## What you have to do:
Answer with a bare number: the count of lines in the data below that contain the word "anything".

Items from a data source:
▼
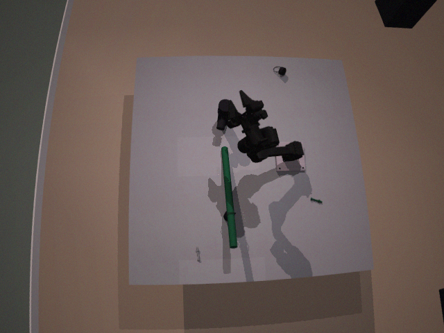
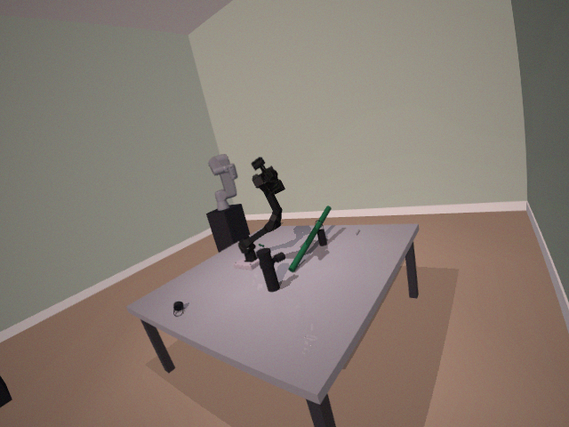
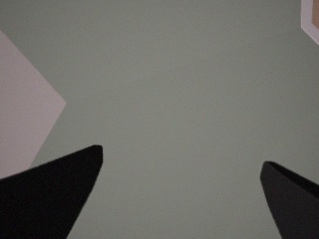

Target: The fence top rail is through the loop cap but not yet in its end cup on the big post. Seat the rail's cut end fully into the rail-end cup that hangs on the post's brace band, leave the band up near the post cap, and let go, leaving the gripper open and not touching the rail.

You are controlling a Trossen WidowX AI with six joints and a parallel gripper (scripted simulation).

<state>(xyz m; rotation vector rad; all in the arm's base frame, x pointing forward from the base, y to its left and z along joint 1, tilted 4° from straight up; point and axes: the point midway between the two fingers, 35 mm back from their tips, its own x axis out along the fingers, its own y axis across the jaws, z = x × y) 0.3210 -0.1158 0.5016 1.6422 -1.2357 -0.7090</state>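
Now: gripper tip 400 mm above the rail-end cup, 60 mm to the left of it and 20 mm short of it. From my gripper tip the other things lie so: green bolt (530 mm below, 450 mm behind, 370 mm to the left); then grey part (580 mm to the left, 530 mm below, 200 mm ahead); then small post (430 mm below, 400 mm to the left, 30 mm ahead).
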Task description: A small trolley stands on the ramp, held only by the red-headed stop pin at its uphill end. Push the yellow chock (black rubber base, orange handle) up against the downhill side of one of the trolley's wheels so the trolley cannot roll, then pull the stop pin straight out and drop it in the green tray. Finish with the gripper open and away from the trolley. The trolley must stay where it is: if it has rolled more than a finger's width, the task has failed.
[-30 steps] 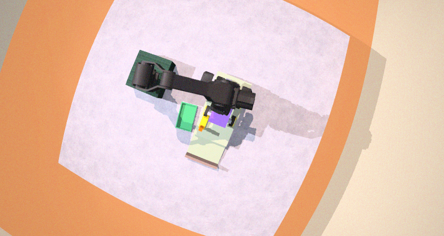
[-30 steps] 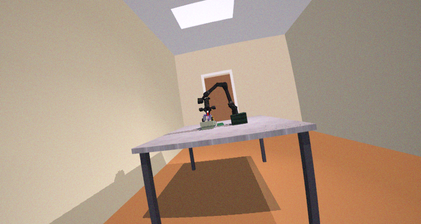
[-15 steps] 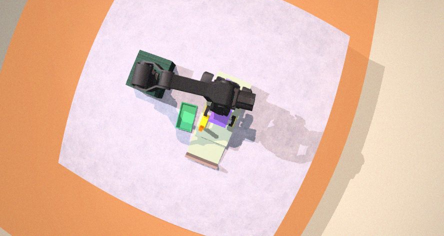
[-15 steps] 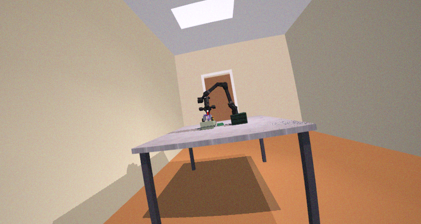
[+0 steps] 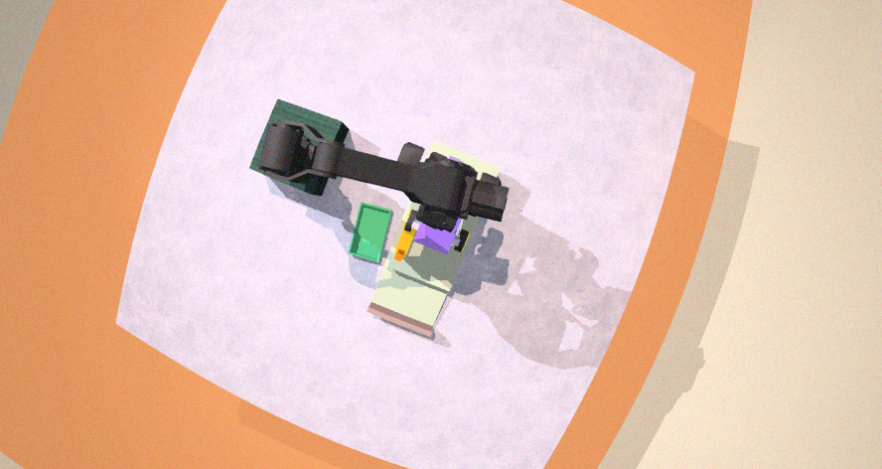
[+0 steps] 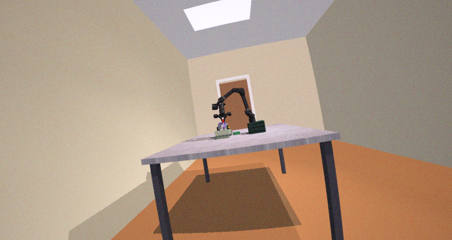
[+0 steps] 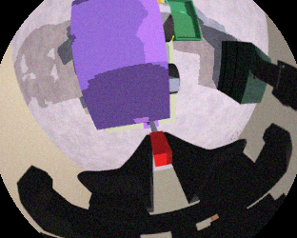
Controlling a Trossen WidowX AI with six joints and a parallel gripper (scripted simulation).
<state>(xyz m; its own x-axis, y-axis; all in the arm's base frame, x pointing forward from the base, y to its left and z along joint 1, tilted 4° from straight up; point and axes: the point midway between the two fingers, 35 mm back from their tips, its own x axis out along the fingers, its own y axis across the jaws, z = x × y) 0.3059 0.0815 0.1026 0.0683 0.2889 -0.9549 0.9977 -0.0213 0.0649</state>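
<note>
Right now my gripper tip is 180 mm to the left of the green tray, 160 mm above it and 110 mm past it. Also, from my gripper tip: red-headed stop pin right at my gripper tip; then purple-topped trolley 90 mm to the right, 50 mm below, 20 mm ahead; then ramp 110 mm below, 90 mm to the right, 20 mm ahead.
</note>
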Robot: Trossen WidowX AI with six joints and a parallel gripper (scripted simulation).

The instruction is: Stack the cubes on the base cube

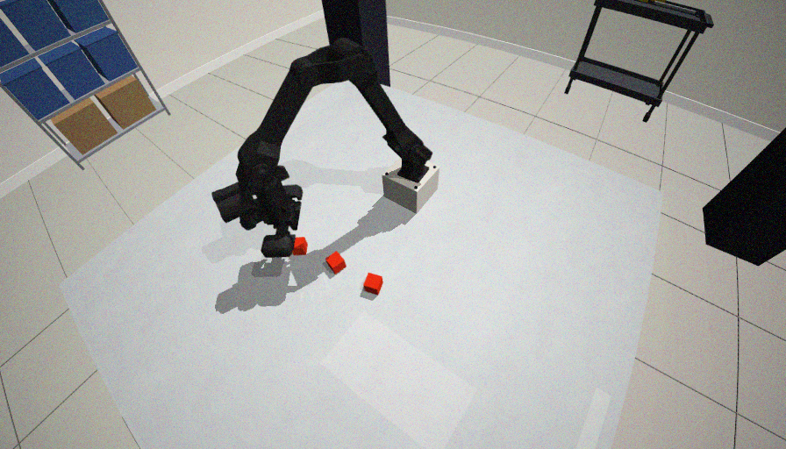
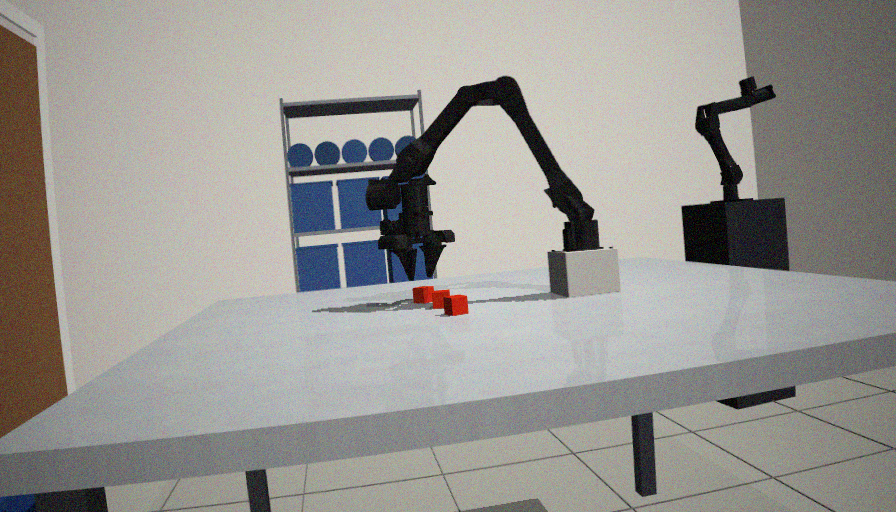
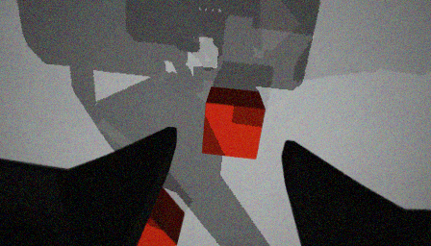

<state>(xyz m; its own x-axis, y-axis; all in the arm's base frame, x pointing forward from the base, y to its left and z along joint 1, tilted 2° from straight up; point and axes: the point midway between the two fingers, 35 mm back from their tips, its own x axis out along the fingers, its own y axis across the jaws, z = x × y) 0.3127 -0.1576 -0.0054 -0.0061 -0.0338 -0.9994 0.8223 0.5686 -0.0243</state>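
Now: the red cube 3 cm below my gripper tip.
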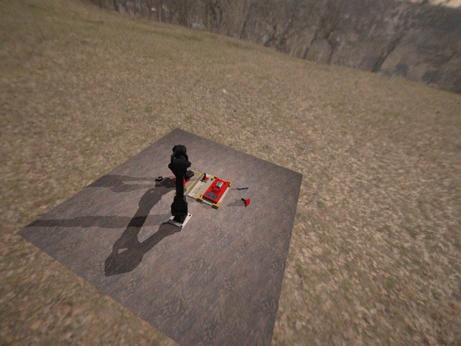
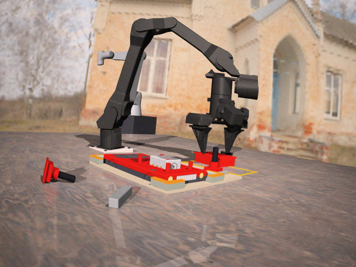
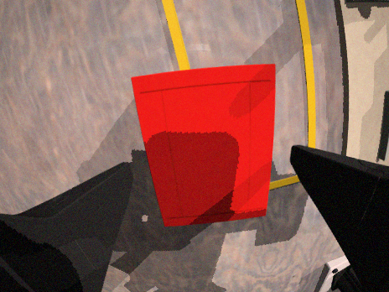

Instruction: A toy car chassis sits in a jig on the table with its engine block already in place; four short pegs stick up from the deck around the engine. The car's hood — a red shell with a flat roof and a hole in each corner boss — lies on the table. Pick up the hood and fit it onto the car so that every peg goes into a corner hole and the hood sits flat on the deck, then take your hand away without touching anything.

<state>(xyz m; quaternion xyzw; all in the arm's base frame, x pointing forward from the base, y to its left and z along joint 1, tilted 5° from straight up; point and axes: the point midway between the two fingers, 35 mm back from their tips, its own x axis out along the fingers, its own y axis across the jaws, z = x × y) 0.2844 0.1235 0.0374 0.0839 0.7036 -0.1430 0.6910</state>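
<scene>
The red hood lies 1 cm below my gripper tip. Round my gripper tip: tan jig: 24 cm to the right, 2 cm below; white engine block: 4 cm ahead, 27 cm to the right.
</scene>
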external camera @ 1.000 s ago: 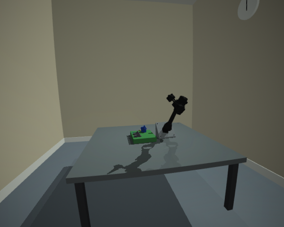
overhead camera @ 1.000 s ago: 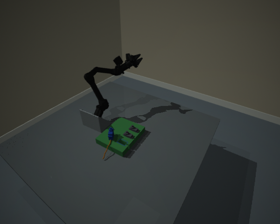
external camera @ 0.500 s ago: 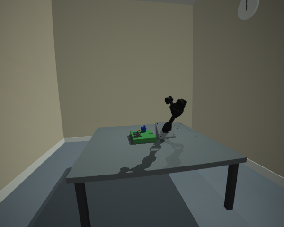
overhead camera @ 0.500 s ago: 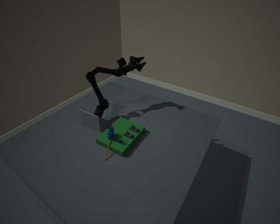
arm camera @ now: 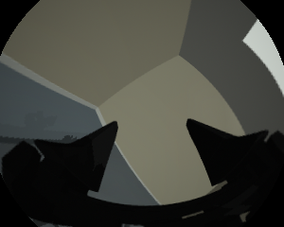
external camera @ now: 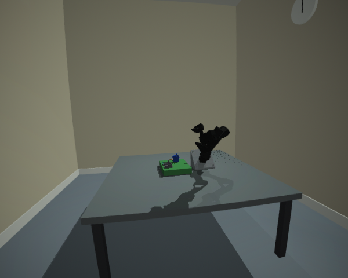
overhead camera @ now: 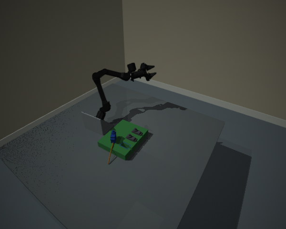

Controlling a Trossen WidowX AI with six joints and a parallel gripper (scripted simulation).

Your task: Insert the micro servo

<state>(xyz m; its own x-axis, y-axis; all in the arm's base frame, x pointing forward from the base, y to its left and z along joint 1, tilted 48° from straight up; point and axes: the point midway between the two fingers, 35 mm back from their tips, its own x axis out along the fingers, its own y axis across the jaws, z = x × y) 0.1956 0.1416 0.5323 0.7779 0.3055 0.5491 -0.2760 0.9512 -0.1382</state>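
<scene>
My gripper tip is 50 mm short of the green deck, 510 mm to the left of it and 350 mm above it.
</scene>
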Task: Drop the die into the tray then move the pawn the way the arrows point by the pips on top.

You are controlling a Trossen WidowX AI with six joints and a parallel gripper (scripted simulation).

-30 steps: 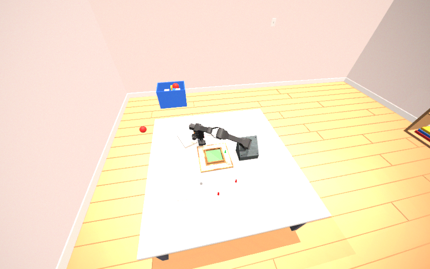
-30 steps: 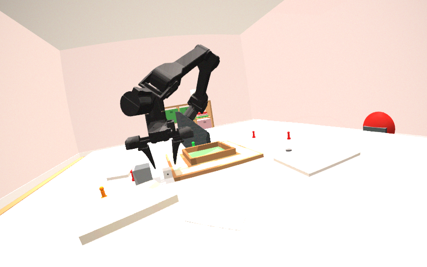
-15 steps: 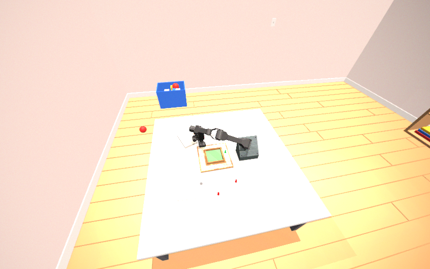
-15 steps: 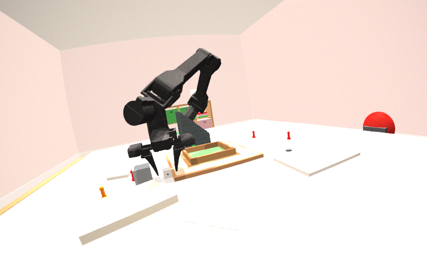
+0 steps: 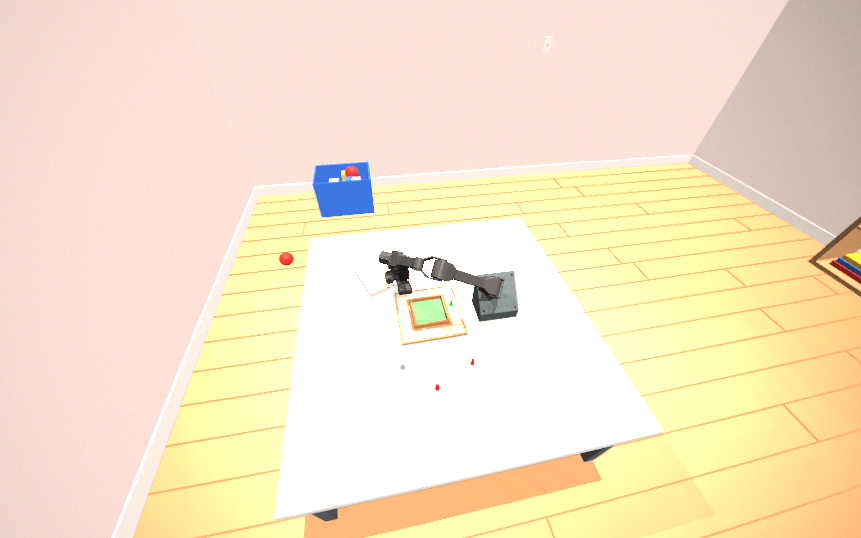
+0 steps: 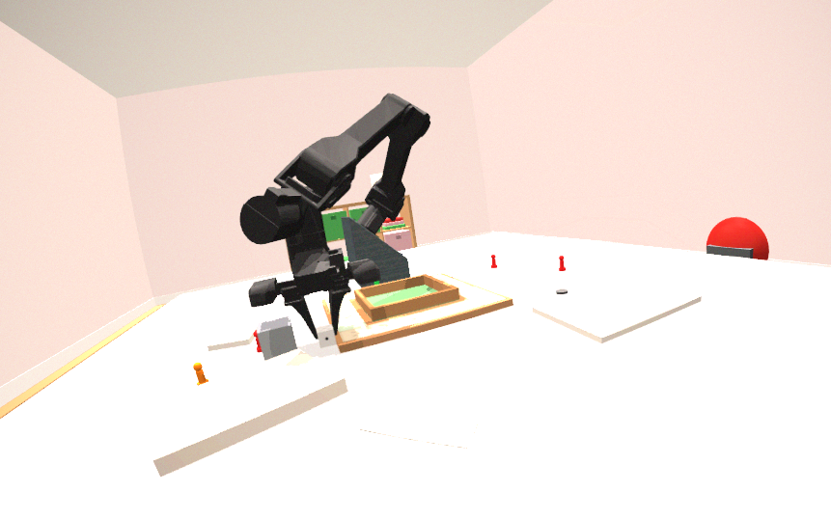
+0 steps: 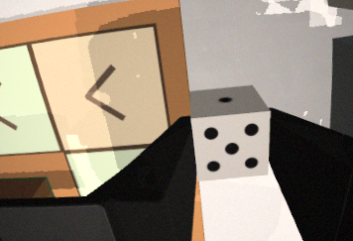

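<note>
Right now my gripper tip is 19 cm past the green pawn, 16 cm to the right of it and 2 cm below it. Also, from my gripper tip: grey block: 1 cm behind, 7 cm to the right, 1 cm above; green tray floor: 8 cm behind, 17 cm to the left, 1 cm below; white die: right at my gripper tip.
</note>
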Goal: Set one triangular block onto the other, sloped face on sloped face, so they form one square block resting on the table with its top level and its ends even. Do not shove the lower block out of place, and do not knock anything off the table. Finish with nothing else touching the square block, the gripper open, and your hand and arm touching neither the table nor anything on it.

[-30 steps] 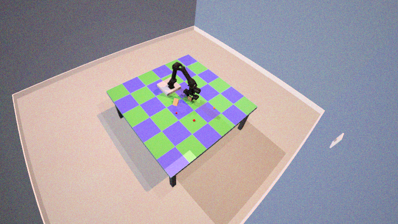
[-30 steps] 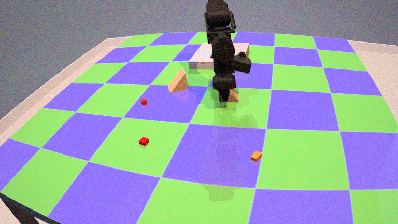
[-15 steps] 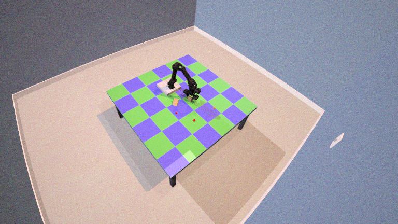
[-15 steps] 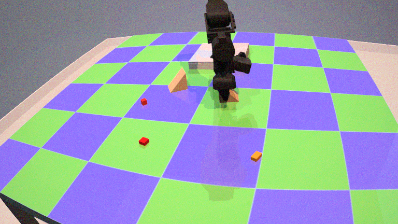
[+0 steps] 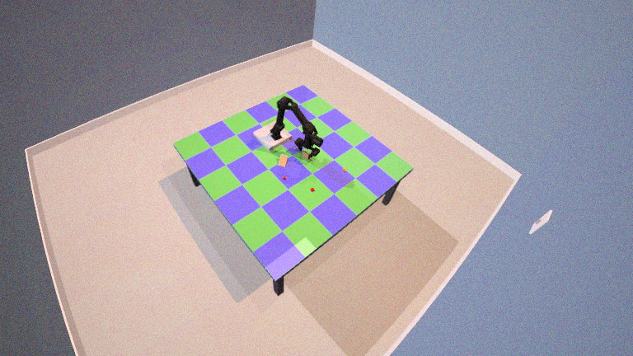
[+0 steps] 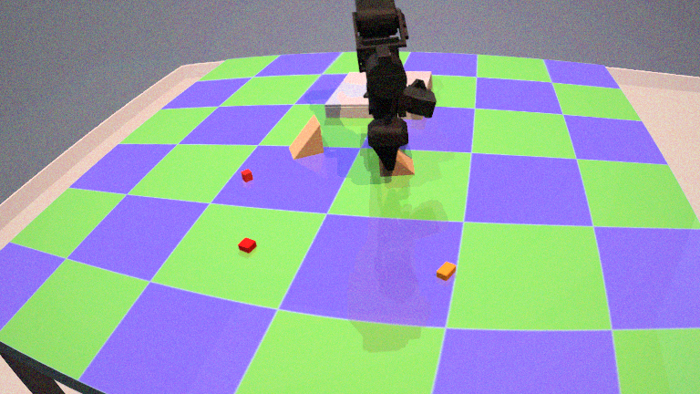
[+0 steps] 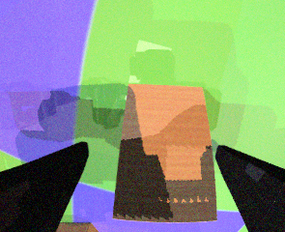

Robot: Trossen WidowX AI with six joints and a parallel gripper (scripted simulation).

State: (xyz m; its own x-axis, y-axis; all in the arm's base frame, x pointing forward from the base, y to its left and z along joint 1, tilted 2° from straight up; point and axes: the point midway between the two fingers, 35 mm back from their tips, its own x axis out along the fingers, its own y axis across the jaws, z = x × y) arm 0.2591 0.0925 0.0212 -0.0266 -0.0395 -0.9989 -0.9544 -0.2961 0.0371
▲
## Task solution:
2